=== ACTION ITEM ===
After locating the line that contains "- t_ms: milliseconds" in the records below, write out exactly that line and each line after it through the one that contains "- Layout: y", and nothing else.

=== INPUT DATA ===
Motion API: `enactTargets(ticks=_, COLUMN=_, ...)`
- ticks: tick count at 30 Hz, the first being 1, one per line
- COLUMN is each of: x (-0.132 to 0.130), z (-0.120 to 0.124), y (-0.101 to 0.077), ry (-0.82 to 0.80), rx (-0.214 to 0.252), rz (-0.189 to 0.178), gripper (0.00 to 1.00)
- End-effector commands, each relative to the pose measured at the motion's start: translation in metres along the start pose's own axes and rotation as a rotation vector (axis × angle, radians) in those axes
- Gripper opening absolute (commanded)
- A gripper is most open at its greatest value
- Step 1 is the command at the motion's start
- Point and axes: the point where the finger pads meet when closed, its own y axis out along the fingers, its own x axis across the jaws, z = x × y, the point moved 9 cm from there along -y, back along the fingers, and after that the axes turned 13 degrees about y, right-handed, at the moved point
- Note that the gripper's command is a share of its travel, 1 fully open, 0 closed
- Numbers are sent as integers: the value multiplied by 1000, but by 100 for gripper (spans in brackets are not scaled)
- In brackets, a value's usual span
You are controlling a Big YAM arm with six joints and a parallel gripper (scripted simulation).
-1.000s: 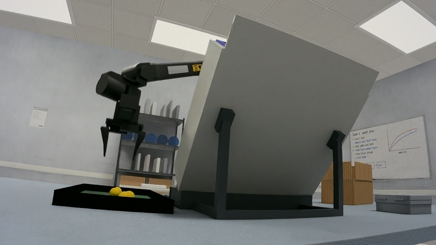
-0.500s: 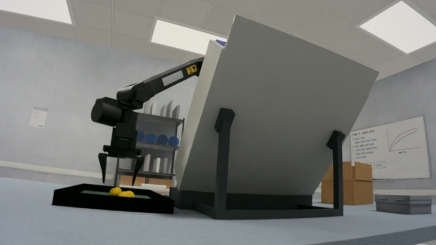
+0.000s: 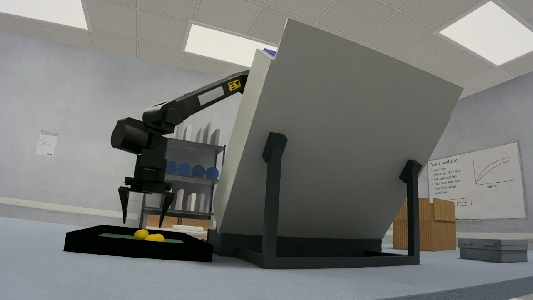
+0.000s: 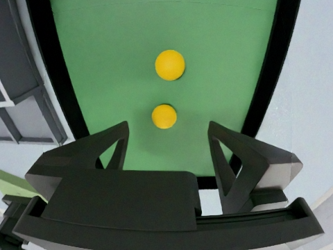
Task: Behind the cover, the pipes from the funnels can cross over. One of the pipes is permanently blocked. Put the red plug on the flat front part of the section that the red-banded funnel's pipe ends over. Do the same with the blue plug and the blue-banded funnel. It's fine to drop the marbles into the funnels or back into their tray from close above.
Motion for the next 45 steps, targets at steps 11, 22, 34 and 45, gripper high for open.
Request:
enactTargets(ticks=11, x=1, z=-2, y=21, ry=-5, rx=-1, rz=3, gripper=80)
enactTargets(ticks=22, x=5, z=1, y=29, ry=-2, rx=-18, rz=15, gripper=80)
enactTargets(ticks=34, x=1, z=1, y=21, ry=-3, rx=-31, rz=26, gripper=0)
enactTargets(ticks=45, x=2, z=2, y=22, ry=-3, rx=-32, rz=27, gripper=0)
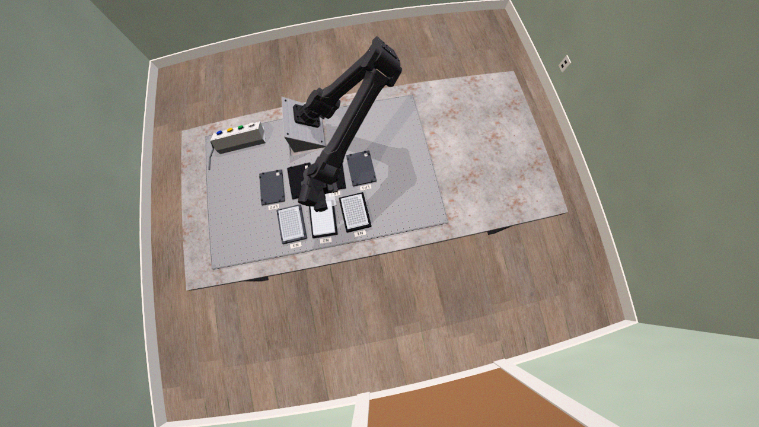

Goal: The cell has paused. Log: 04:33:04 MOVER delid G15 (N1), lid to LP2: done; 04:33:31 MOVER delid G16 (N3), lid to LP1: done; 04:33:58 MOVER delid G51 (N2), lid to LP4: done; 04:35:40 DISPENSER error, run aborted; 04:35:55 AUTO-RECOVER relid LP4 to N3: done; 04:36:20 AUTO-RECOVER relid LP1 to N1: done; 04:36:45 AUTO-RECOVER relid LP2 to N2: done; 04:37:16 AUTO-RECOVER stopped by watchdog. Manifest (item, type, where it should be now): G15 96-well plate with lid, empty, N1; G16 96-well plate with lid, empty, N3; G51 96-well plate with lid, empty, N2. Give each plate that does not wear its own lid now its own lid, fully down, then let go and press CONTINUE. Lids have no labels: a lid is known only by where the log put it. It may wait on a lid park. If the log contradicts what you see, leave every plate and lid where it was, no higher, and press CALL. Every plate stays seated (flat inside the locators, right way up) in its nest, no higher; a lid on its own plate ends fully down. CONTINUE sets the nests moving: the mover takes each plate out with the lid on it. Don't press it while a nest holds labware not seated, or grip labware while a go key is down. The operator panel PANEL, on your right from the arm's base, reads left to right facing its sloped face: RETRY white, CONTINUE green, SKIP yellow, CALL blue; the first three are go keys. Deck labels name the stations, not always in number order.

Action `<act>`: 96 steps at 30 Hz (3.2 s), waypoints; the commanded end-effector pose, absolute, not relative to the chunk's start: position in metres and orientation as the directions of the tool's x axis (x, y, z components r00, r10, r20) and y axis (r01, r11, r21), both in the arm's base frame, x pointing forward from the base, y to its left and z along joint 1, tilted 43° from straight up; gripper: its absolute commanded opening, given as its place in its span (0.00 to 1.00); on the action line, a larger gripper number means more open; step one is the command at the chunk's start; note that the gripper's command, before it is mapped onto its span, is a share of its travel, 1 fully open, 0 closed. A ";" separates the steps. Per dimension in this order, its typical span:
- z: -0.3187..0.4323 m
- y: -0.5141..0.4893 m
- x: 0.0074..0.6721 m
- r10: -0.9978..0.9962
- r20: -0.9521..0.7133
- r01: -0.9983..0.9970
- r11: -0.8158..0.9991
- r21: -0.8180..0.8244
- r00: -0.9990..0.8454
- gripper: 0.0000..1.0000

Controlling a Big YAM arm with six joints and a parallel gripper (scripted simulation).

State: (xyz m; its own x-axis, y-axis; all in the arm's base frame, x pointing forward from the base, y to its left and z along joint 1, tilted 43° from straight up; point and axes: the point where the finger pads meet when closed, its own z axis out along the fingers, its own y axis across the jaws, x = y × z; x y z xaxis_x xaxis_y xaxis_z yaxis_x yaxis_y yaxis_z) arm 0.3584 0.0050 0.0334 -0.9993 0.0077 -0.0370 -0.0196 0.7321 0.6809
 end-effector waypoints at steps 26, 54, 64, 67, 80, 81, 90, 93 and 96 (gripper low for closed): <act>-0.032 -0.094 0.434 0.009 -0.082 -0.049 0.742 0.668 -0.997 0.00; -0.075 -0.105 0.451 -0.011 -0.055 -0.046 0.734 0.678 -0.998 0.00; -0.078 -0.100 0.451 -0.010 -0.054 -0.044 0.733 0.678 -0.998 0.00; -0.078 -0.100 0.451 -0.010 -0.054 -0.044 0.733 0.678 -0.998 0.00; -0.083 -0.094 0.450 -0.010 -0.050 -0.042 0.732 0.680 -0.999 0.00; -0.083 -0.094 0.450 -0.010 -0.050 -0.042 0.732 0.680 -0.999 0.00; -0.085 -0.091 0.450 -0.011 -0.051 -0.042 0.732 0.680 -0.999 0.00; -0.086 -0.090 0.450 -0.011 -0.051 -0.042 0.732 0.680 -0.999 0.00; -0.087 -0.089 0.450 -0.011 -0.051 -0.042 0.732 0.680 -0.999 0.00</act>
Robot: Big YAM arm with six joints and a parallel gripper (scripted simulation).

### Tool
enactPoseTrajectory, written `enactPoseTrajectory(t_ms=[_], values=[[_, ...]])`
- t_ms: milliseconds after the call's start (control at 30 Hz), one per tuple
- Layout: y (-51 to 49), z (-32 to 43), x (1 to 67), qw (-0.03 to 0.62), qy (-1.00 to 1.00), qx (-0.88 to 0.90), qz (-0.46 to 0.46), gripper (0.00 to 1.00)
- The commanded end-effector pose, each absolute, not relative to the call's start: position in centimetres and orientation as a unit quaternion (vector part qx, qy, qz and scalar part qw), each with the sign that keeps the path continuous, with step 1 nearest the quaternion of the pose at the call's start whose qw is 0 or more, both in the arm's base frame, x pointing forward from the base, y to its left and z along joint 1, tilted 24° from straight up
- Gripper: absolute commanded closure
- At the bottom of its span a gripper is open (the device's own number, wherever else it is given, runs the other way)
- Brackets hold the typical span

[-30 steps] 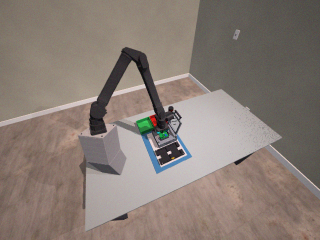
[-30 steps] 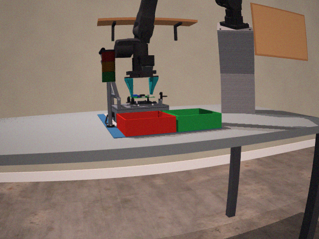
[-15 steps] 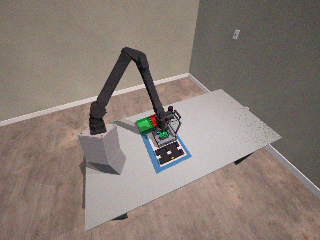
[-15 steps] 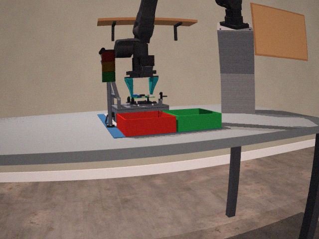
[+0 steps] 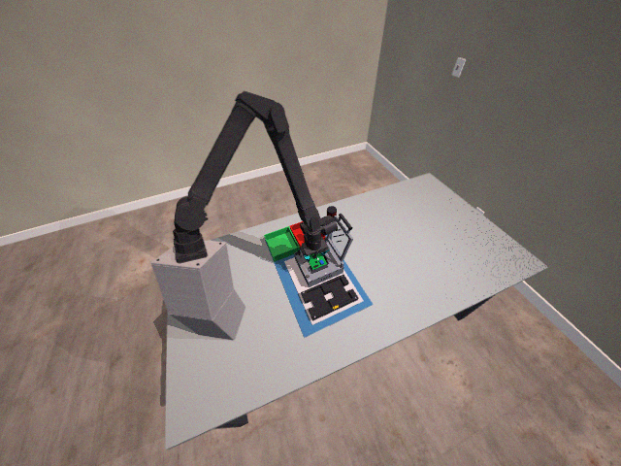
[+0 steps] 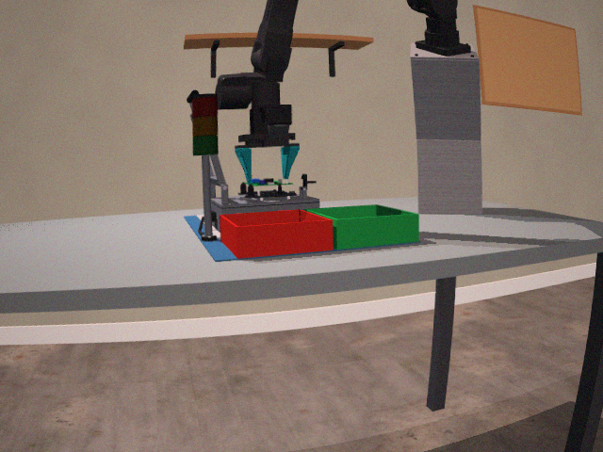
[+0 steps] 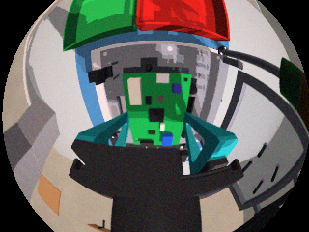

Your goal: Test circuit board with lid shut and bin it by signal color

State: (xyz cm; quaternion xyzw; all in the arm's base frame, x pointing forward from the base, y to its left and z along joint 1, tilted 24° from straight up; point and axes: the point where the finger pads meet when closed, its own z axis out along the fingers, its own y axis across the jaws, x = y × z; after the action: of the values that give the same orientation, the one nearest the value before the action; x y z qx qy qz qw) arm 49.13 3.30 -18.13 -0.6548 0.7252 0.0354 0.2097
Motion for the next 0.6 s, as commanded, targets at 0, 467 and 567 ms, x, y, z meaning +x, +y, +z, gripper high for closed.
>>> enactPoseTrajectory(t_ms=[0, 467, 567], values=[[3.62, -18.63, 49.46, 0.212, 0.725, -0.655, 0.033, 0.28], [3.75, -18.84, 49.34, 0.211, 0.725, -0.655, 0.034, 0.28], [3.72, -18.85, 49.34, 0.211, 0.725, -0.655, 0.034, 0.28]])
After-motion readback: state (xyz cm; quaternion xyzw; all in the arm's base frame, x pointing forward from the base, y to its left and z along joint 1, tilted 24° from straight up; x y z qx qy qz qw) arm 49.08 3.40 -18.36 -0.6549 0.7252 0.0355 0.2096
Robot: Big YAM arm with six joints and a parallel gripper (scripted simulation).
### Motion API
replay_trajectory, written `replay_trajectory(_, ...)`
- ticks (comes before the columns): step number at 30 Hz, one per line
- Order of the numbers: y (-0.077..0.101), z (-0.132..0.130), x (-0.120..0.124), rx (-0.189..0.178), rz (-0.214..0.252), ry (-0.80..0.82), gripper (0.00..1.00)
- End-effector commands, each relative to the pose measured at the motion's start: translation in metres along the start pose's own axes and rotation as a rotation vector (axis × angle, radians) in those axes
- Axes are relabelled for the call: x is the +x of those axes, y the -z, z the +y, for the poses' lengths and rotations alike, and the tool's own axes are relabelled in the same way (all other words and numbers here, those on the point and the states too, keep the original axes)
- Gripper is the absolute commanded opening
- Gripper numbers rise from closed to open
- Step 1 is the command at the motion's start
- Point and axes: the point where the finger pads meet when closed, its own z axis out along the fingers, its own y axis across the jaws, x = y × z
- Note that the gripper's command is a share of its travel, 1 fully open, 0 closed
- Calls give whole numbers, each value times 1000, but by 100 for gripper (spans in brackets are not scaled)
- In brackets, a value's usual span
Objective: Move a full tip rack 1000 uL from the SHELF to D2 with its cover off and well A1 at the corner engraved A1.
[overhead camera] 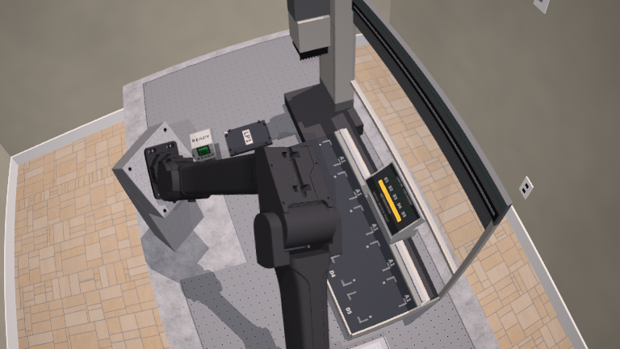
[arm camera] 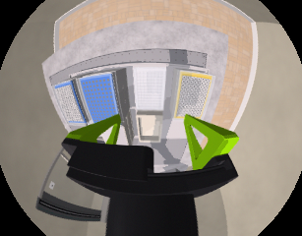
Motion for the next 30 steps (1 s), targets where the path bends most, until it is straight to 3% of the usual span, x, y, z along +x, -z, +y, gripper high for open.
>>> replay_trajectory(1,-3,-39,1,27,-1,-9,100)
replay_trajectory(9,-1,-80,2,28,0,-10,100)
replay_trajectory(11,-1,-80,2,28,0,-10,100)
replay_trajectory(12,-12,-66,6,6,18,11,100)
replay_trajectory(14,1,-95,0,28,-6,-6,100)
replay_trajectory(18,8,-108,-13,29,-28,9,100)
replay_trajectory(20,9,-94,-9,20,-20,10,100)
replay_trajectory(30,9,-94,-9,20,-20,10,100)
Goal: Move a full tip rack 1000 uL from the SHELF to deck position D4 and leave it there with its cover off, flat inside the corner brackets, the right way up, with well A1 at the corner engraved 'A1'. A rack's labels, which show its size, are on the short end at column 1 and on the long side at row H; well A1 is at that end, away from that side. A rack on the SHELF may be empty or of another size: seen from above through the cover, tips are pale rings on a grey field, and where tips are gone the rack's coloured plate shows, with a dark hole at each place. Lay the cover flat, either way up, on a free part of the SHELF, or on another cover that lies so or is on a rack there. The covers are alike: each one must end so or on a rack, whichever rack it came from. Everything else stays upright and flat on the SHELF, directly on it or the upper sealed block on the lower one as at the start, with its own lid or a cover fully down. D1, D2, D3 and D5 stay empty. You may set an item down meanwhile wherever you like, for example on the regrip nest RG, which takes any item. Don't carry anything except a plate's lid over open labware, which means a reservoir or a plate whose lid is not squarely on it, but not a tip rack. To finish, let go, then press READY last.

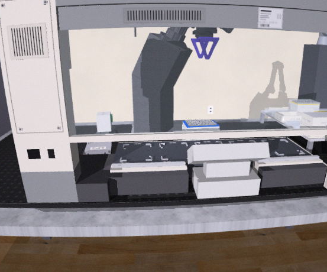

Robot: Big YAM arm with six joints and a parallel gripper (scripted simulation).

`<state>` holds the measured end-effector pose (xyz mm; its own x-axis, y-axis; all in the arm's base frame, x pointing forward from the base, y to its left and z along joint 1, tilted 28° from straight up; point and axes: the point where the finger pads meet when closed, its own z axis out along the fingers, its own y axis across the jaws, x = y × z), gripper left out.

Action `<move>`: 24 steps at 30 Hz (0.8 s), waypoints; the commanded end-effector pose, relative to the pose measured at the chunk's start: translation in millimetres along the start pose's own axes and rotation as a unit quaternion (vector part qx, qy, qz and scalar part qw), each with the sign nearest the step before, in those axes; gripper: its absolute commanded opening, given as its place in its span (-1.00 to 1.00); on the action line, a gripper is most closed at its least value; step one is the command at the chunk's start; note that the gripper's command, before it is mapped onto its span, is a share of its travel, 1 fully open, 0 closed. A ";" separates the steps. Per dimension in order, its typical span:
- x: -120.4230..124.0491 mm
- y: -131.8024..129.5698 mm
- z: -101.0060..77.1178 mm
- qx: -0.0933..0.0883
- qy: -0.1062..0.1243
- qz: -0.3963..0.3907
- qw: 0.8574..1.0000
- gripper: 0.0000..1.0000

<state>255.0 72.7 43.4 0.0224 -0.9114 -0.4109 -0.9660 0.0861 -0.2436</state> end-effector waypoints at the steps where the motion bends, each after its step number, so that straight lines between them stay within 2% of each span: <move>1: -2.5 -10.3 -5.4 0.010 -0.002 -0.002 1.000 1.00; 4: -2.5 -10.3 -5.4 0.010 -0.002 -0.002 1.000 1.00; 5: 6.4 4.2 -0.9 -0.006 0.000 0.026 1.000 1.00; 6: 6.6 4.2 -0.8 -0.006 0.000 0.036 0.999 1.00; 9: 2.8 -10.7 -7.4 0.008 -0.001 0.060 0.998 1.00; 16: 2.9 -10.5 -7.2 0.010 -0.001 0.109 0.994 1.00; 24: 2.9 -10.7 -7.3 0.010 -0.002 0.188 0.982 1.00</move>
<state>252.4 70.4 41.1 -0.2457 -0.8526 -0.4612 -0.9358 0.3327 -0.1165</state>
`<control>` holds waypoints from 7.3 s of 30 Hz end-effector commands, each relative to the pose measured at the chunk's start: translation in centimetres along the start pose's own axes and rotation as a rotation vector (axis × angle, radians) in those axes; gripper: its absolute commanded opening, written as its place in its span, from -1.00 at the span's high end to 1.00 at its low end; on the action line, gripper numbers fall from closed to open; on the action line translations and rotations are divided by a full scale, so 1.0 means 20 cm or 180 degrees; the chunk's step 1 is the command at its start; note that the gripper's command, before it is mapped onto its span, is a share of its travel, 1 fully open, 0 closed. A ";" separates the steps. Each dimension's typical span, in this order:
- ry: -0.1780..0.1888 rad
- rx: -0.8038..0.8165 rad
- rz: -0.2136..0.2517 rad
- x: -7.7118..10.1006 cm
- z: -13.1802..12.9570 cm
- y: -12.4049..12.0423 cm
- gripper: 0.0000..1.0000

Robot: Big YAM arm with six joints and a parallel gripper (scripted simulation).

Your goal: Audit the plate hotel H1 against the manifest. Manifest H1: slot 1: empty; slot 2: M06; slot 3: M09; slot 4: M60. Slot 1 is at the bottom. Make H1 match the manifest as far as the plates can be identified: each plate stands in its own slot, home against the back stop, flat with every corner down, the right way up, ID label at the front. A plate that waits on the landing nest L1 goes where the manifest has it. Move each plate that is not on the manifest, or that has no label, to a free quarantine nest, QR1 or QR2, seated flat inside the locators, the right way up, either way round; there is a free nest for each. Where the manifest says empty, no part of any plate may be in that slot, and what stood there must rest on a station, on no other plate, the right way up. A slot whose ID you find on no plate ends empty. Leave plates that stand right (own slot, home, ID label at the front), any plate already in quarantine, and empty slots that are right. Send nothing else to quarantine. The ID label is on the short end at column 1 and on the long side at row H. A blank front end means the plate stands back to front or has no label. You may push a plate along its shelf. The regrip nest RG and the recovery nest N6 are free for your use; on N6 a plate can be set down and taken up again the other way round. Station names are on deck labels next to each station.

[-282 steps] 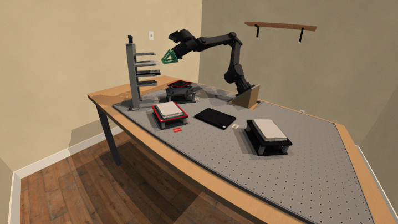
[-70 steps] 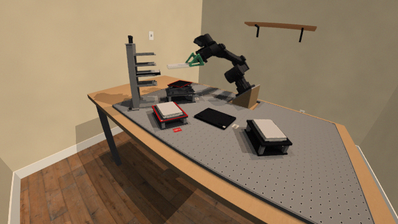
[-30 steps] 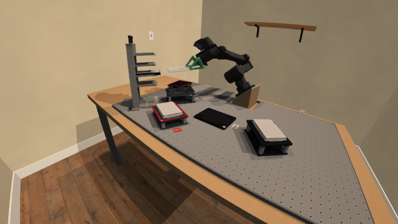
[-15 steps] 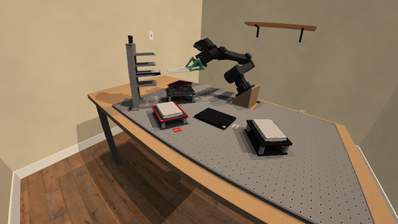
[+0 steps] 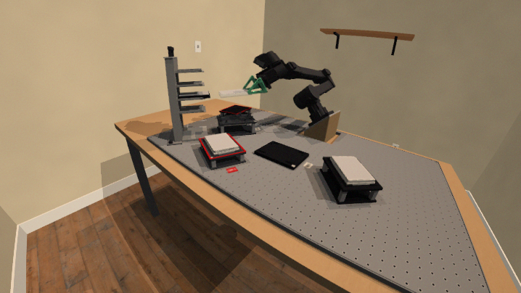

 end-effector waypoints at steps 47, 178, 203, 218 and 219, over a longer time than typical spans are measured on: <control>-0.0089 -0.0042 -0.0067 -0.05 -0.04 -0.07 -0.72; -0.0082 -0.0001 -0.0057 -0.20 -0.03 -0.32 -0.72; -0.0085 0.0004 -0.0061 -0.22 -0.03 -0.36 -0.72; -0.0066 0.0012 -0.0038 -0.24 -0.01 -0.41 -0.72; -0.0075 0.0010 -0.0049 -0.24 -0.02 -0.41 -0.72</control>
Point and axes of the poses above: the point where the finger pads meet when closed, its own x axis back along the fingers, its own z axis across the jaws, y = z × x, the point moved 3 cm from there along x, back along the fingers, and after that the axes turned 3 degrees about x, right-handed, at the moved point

=== RESPONSE ===
- t_ms: milliseconds after the call's start (control at 30 Hz), one per tuple
- Layout: y (-51 to 49), z (-32 to 43), x (1 to 67), qw (-0.03 to 0.62), qy (-1.00 to 1.00), qx (-0.88 to 0.90), qz (-0.46 to 0.46), gripper (0.00 to 1.00)

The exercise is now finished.